All lines in the material containing the word "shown" need to be copied.

§

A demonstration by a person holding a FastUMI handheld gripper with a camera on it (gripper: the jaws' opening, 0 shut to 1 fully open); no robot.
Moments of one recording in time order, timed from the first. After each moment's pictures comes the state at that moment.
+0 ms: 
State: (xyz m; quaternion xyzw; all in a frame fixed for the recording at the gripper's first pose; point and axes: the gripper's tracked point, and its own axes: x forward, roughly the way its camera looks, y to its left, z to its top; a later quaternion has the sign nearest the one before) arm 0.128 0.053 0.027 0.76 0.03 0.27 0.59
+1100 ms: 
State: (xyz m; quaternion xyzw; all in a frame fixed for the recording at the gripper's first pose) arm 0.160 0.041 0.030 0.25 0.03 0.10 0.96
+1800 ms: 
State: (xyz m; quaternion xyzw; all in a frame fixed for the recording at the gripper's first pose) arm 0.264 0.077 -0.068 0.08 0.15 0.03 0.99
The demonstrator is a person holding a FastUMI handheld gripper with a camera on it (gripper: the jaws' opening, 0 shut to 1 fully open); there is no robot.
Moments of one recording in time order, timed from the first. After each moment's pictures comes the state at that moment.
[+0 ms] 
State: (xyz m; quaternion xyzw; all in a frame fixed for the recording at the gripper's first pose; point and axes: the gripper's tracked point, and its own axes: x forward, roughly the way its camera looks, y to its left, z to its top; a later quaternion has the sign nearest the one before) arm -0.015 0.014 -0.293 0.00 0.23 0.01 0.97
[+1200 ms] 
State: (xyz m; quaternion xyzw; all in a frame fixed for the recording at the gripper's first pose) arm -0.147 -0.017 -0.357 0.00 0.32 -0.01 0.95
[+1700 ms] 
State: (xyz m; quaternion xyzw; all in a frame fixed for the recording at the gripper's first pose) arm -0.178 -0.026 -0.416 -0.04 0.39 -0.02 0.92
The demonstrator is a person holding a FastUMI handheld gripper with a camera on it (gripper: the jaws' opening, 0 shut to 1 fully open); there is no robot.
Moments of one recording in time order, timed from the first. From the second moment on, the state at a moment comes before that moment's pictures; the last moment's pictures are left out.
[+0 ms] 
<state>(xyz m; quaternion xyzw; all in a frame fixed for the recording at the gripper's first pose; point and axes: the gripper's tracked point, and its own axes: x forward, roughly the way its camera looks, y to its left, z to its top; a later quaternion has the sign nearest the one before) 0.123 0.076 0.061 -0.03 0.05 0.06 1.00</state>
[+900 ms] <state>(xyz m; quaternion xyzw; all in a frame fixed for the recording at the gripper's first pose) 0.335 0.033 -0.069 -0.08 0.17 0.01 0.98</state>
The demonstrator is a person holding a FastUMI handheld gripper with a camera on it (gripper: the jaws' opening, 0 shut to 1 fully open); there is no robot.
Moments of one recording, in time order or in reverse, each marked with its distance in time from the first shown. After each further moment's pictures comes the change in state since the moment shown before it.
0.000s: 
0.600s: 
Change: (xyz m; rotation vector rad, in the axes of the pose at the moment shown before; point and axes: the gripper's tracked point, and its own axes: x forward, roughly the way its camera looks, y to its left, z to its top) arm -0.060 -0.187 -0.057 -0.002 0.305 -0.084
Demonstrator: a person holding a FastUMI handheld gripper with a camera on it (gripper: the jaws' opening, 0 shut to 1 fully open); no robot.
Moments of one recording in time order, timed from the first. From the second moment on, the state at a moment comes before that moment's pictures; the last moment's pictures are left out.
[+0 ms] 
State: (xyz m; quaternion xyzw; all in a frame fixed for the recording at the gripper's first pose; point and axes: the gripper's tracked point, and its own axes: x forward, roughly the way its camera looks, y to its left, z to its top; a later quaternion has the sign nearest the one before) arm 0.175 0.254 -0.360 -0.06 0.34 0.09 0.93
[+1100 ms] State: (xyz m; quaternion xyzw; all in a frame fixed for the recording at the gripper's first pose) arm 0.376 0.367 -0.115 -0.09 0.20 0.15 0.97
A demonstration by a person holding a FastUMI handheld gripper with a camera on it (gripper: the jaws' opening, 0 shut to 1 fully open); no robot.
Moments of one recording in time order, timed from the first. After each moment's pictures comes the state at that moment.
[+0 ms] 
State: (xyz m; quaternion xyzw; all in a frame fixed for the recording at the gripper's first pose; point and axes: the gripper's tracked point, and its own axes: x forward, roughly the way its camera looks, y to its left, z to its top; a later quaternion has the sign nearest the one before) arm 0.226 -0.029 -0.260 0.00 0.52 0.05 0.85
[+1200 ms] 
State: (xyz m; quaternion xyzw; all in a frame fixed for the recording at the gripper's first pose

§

## [Exercise output]
Moments of one recording, in time order or in reverse, each marked with its distance in time from the first shown. After each further moment's pictures comes the change in state since the moment shown before it.
Change: (xyz m; rotation vector rad, in the axes of the pose at the moment shown before; point and axes: the gripper's tracked point, and its own axes: x forward, roughly the way its camera looks, y to its left, z to its top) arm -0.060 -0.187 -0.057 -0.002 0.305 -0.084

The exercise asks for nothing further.